» INSTRUCTIONS TO FOLLOW
Repeat the material exactly, leaving no line out.

» THE DATA
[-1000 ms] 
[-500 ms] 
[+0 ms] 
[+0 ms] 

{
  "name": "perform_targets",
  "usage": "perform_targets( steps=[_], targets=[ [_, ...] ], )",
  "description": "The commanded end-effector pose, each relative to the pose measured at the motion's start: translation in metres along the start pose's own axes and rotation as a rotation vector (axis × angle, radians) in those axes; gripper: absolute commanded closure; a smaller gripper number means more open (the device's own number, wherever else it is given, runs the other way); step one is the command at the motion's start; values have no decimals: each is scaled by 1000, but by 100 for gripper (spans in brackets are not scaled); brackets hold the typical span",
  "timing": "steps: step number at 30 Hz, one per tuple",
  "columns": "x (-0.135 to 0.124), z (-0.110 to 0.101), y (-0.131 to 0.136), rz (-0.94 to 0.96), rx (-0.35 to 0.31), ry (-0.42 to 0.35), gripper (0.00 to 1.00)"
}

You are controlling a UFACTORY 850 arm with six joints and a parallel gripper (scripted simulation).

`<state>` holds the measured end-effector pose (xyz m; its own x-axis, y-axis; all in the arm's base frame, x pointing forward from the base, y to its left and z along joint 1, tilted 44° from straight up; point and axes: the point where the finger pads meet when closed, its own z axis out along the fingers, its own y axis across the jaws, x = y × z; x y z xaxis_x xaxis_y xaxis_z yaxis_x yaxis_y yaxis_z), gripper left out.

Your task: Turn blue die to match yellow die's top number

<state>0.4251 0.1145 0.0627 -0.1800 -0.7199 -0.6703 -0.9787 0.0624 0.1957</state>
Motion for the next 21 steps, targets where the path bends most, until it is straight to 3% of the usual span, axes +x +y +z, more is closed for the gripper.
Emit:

» TASK SOLUTION
[-1000 ms] 
[-500 ms] 
[+0 ms] 
[+0 ms] 

{
  "name": "perform_targets",
  "usage": "perform_targets( steps=[_], targets=[ [_, ...] ], )",
  "description": "The commanded end-effector pose, each relative to the pose measured at the motion's start: translation in metres along the start pose's own axes and rotation as a rotation vector (axis × angle, radians) in those axes; gripper: absolute commanded closure; a smaller gripper number means more open (the device's own number, wherever else it is given, runs the other way); step one is the command at the motion's start; values have no decimals: each is scaled by 1000, but by 100 for gripper (spans in brackets are not scaled); brackets hold the typical span",
  "timing": "steps: step number at 30 Hz, one per tuple",
  "columns": "x (-0.135 to 0.124), z (-0.110 to 0.101), y (-0.131 to 0.136), rz (-0.94 to 0.96), rx (-0.35 to 0.31), ry (-0.42 to 0.35), gripper (0.00 to 1.00)"
}

You are controlling a UFACTORY 850 arm with six joints and a parallel gripper (scripted simulation).

`<state>` holds the measured end-effector pose (xyz m; its own x-axis, y-axis; all in the arm's base frame, x pointing forward from the base, y to its left and z along joint 1, tilted 44° from straight up; point and axes: the point where the finger pads meet when closed, its own z axis out along the fingers, its own y axis across the jaws, x = y × z; x y z xaxis_x xaxis_y xaxis_z yaxis_x yaxis_y yaxis_z), gripper left out.

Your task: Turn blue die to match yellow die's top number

<state>0.4251 0.1145 0.0627 -0.1800 -0.7199 -0.6703 -0.9787 0.0624 0.1957</state>
Motion for the next 21 steps, targets where the path bends most, until it is straight to 3% of the usual span, axes +x +y +z, more is closed for the gripper.
Emit:

Further output is not needed for this exercise.